Angry New Yorker

Friday, October 31, 2003
After careful review and study, here's how I'm voting on the 6 proposals appearing on the ballot on November 4th, and I hoping to convincing you to do likewise. The six ballots cover:

1. Paying for Sewage Systems - "Exclusion of Indebtedness Contracted for Sewage Facilities"
2. Paying for Schools in Small Cities - "Elimination of Small City School Districts from Constitutional Debt Limitations"
3. Non-Partisan Elections - "A Question - City Elections"
4. City Purchasing - "A Question - City Purchasing"
5. Government Administration - "A Question - Government Administration"
6. Class Size - "Class Size"

Details on the actual text and all six proposals are available at:

And my take:

#1 - 1. Paying for Sewage Systems - Ballot text: "Exclusion of Indebtedness Contracted for Sewage Facilities"
YES. Although I'm always loathe to allow municipal governments to take on any additional debt, doing so for capital projects like sewers and such is different than borrowing to pay ongoing expenditures -- a dangerous practice the state and city are currently engaged in.

# 2. Paying for Schools in Small Cities - Ballot text: "Elimination of Small City School Districts from Constitutional Debt Limitations"
NO. The NYS teachers' union supports this measure and inevitably what ever the teachers' union is for, I'm against. Knee-jerking aside, this amendment would lead us down the road to California's mess by constitutionalizing spending with no linkage to providing for the funds. Additionally, given that the NYS legislature is in the midst of providing a funding scheme to address the recent Court of Appeals decision, this proposal simply complicates the situation.

# 3. Non-Partisan Elections - Ballot text: "A Question - City Elections"
NO. Mayor Bloomberg and others support this measure arguing that the two political parties control candidates, which in NYC means that democrats often run unopposed and so the party's selection pre-picks the winning candidate. They argue this leads to low voter turnout and disenfranchisement. In the abstract these arguments wear a patina of reasonableness, but upon examination do not stand. Other parties, particularly the Republicans, have made strides against the democratic voting bloc in NYC, and what truly controls city politics and candidates these days are various unions and political groups -- not parties. The proposal's supporters argue many other cities have non-partisan elections for local government, but again, a study of how NYC's politics work (or more often don't work) reveals those cities are much less controlled by vested government interests and union voting.
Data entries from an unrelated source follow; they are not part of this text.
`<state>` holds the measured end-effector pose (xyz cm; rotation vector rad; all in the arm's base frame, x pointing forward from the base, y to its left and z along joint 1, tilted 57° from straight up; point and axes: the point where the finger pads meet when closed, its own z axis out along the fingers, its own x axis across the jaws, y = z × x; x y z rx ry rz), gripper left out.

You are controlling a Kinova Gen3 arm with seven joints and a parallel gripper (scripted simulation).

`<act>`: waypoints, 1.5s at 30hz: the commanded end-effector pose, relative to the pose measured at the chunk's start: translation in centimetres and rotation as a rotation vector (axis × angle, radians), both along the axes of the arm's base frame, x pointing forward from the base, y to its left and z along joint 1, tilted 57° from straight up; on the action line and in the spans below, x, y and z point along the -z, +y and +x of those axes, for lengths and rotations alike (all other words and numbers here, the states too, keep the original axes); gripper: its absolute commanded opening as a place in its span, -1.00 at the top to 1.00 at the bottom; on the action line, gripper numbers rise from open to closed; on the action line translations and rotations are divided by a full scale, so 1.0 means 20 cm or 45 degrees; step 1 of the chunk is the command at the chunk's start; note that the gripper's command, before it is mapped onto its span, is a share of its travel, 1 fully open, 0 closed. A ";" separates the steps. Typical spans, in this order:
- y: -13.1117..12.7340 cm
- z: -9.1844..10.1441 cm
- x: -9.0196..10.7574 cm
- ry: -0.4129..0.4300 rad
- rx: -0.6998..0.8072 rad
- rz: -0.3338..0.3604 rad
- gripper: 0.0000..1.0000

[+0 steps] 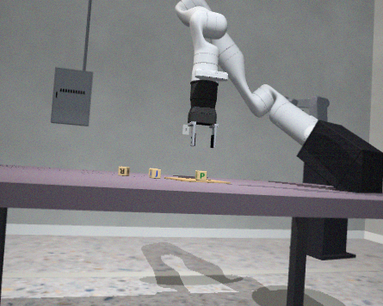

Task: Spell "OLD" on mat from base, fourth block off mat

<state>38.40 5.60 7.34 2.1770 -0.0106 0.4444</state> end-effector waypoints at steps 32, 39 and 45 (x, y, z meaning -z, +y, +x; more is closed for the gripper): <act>-0.19 0.23 -0.40 -0.762 0.501 0.289 -1.00; -0.28 0.28 -0.55 -1.027 0.684 0.397 -1.00; -0.39 0.32 -0.70 -1.317 0.891 0.518 -1.00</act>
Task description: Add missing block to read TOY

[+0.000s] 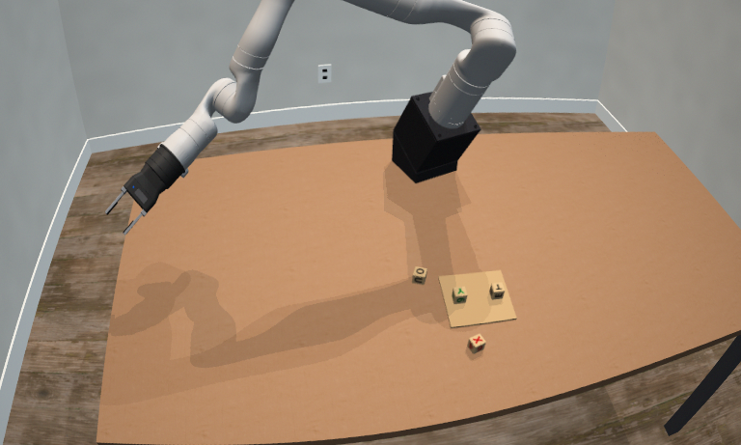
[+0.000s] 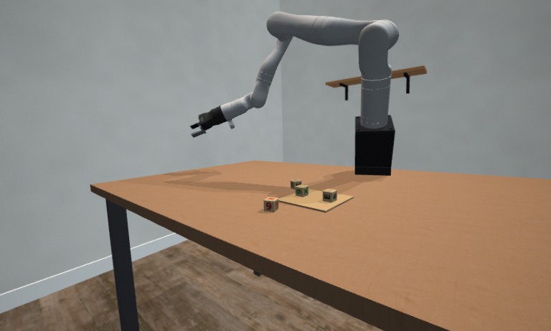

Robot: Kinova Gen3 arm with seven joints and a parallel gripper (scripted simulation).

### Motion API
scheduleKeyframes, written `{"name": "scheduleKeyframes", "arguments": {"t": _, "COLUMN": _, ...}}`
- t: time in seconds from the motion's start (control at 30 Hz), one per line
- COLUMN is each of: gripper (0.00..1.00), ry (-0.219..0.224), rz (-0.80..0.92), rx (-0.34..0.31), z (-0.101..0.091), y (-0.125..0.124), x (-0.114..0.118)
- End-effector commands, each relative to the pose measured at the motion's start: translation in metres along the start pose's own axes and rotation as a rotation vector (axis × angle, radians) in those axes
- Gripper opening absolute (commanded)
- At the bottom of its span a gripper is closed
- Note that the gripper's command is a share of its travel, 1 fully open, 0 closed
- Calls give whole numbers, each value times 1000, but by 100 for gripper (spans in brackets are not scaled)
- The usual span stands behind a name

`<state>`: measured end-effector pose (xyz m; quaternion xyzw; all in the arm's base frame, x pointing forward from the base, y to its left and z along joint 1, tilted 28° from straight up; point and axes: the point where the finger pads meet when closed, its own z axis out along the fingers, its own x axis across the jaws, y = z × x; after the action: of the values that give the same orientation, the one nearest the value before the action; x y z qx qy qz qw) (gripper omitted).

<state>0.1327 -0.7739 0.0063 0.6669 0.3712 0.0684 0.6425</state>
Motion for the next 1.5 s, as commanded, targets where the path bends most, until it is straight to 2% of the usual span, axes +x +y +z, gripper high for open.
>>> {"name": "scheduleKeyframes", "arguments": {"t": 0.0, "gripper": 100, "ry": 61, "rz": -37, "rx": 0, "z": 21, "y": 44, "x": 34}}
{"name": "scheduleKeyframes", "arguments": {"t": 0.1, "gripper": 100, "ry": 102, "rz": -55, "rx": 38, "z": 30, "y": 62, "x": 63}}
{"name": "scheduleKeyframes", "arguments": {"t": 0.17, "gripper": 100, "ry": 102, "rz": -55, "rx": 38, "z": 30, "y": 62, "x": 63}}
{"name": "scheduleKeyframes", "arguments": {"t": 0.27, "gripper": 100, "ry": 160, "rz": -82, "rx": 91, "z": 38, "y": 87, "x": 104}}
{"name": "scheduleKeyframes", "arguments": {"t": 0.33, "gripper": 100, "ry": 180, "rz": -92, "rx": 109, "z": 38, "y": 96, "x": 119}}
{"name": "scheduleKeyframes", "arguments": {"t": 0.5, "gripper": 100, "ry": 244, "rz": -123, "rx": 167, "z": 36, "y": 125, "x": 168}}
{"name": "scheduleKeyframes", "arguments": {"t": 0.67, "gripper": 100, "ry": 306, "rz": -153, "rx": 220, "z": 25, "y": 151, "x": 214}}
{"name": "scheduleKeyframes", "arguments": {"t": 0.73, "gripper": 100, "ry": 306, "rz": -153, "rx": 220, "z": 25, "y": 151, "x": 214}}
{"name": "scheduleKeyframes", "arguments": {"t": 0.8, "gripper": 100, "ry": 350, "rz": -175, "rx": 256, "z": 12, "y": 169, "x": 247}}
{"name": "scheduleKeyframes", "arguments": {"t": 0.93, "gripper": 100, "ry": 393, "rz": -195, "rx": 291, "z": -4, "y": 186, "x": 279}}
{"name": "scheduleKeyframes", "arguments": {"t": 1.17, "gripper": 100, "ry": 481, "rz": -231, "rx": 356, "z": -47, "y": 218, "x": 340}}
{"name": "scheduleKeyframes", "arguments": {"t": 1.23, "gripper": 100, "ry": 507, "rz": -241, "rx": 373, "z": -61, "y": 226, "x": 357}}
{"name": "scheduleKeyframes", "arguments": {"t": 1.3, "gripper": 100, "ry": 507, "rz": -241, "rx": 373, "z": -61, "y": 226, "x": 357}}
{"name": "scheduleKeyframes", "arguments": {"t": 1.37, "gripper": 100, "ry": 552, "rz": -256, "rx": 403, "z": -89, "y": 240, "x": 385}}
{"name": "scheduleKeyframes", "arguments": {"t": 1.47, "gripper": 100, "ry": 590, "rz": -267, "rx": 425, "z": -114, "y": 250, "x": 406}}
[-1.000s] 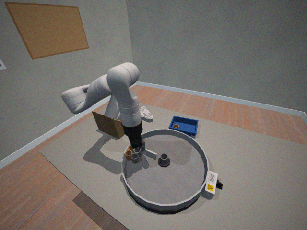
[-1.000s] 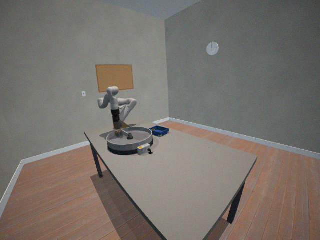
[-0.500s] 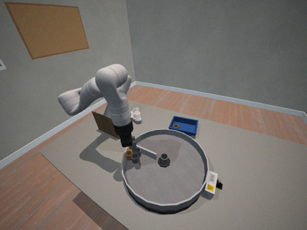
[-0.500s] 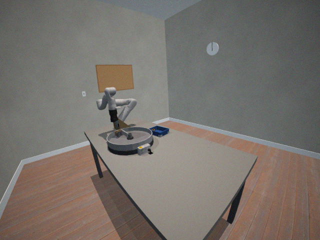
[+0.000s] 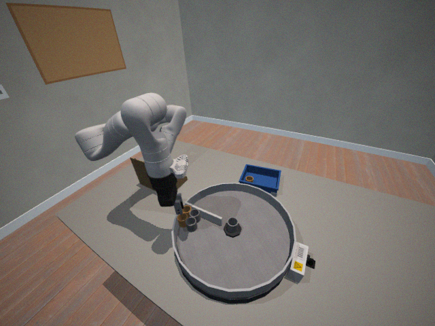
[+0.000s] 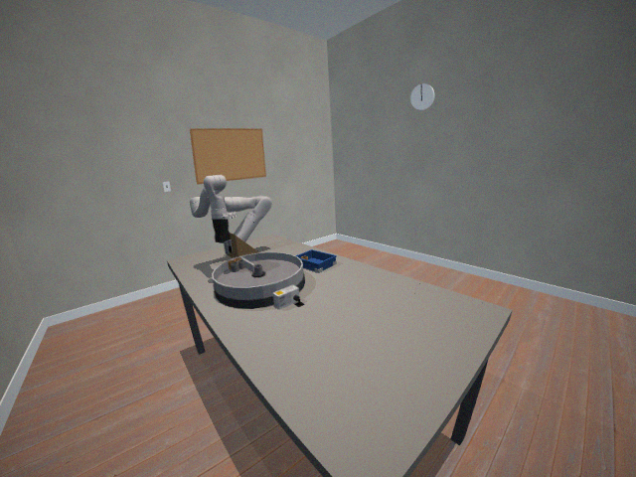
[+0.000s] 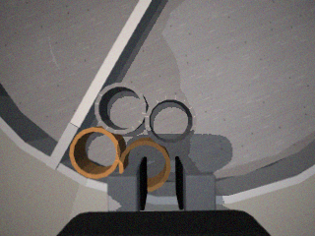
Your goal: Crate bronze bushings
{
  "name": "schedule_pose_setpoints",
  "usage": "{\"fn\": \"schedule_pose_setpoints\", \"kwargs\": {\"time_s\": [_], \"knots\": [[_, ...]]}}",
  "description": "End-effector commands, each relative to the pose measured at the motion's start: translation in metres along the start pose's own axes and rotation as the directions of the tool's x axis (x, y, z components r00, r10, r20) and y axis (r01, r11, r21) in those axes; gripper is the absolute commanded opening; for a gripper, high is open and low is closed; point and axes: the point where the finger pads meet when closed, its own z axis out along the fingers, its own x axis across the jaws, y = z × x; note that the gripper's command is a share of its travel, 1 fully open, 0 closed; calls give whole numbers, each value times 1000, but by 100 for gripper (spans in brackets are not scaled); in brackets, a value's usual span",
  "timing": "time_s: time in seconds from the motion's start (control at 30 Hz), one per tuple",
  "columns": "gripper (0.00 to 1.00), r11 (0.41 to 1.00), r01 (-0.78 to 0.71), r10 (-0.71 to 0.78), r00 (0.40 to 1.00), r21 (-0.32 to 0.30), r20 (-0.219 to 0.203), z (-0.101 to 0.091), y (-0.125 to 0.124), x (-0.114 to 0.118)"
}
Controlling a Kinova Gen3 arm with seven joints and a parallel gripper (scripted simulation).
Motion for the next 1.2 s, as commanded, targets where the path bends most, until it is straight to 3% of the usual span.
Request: {"fn": "schedule_pose_setpoints", "kwargs": {"time_s": [0.0,0.27,0.67,0.83,1.17], "knots": [[45,1000,-4,4,1000,5,-3,-2,1,1],[45,1000,-4,4,1000,4,-3,12,2,1],[45,1000,-4,4,1000,4,-3,12,2,1],[45,1000,-6,6,1000,5,-3,25,2,1],[45,1000,-6,6,1000,5,-3,25,2,1]]}}
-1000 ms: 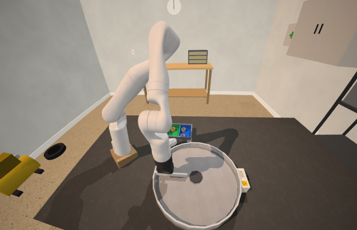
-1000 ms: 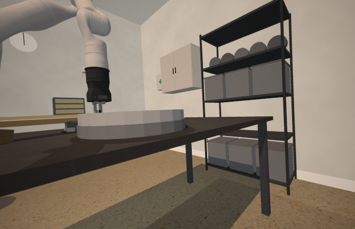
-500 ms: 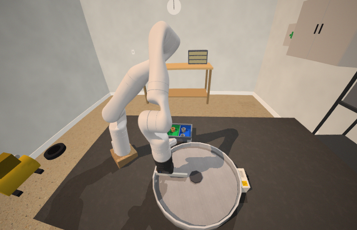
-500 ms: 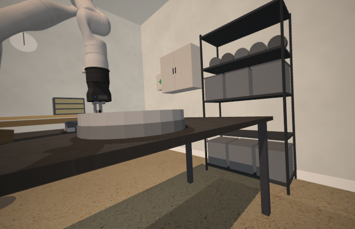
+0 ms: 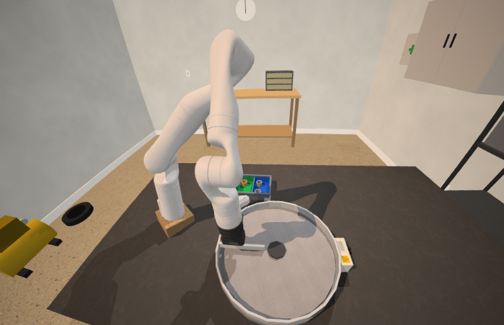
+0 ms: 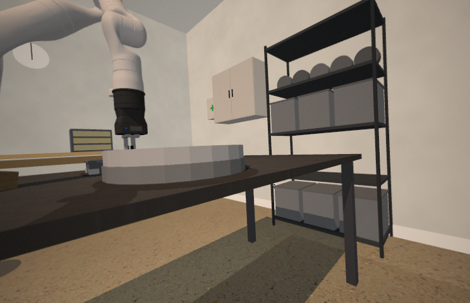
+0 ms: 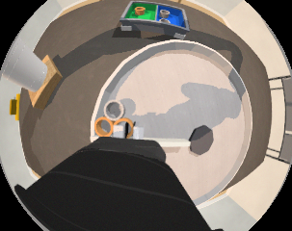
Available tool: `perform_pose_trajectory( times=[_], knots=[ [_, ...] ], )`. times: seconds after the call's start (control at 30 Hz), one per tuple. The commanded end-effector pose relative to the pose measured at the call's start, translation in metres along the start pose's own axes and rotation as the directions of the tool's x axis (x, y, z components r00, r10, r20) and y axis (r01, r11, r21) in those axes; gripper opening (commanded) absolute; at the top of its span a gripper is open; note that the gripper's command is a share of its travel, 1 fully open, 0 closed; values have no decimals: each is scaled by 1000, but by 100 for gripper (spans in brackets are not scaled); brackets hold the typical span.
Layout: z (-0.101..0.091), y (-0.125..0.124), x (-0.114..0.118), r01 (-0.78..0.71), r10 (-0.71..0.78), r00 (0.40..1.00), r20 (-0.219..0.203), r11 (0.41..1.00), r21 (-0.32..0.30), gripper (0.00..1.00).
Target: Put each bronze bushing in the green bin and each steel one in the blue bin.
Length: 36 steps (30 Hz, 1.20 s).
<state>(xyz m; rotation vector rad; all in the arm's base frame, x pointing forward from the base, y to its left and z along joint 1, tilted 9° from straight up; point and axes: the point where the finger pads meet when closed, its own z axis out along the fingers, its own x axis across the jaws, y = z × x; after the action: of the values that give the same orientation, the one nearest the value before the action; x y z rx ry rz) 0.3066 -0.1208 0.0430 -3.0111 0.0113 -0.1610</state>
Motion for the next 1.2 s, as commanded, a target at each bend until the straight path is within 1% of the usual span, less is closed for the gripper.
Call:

I'm voting NO.

#4. City Purchasing - Ballot text: "A Question - City Purchasing"
YES. The city's purchasing practices have been problematic for ages. And while this issue should ideally have been addressed by the city council (which often seems more interested in passing resolutions regarding U.S. foreign policy than actually governing NYC reasonably) and the mayor, slicing the Gordian knot at this stage seems efficacious.

# 5. Government Administration - Ballot text: "A Question - Government Administration"
NO. Again, the text of this proposal sounds benign, but would overly politicize the voters assistance commission in my opinion and the preliminary mayor's management report -- which a yes on this proposal would end -- is a useful tool that isn't overly costly to produce.

#6. Class Size - Ballot text: "Class Size"
NO. While arguing "won't someone think of the children?" appears to make this a no-brainer in favor of voting YES (after all who is in favor of large class sizes?) this proposal is misguided and, again, the NYS legislature is currently working on a state-wide plan to address school system funding inequities with a July 2004 deadline set by the NYS Court of Appeals. This measure's passing would, again, complicate that.
But more fundamentally, class size ALONE is not the measure of educational success. It is one factor, but a charter modification via a ballot proposal like this is not the method to use, and this method makes no provision for how to then pay for smaller class sizes, nor where the additional teachers would come from in a city already chronically short of high-quality teachers. I urge a strong NO vote.

And that's it. Remember to vote on November 4th because you only get the government you vote for.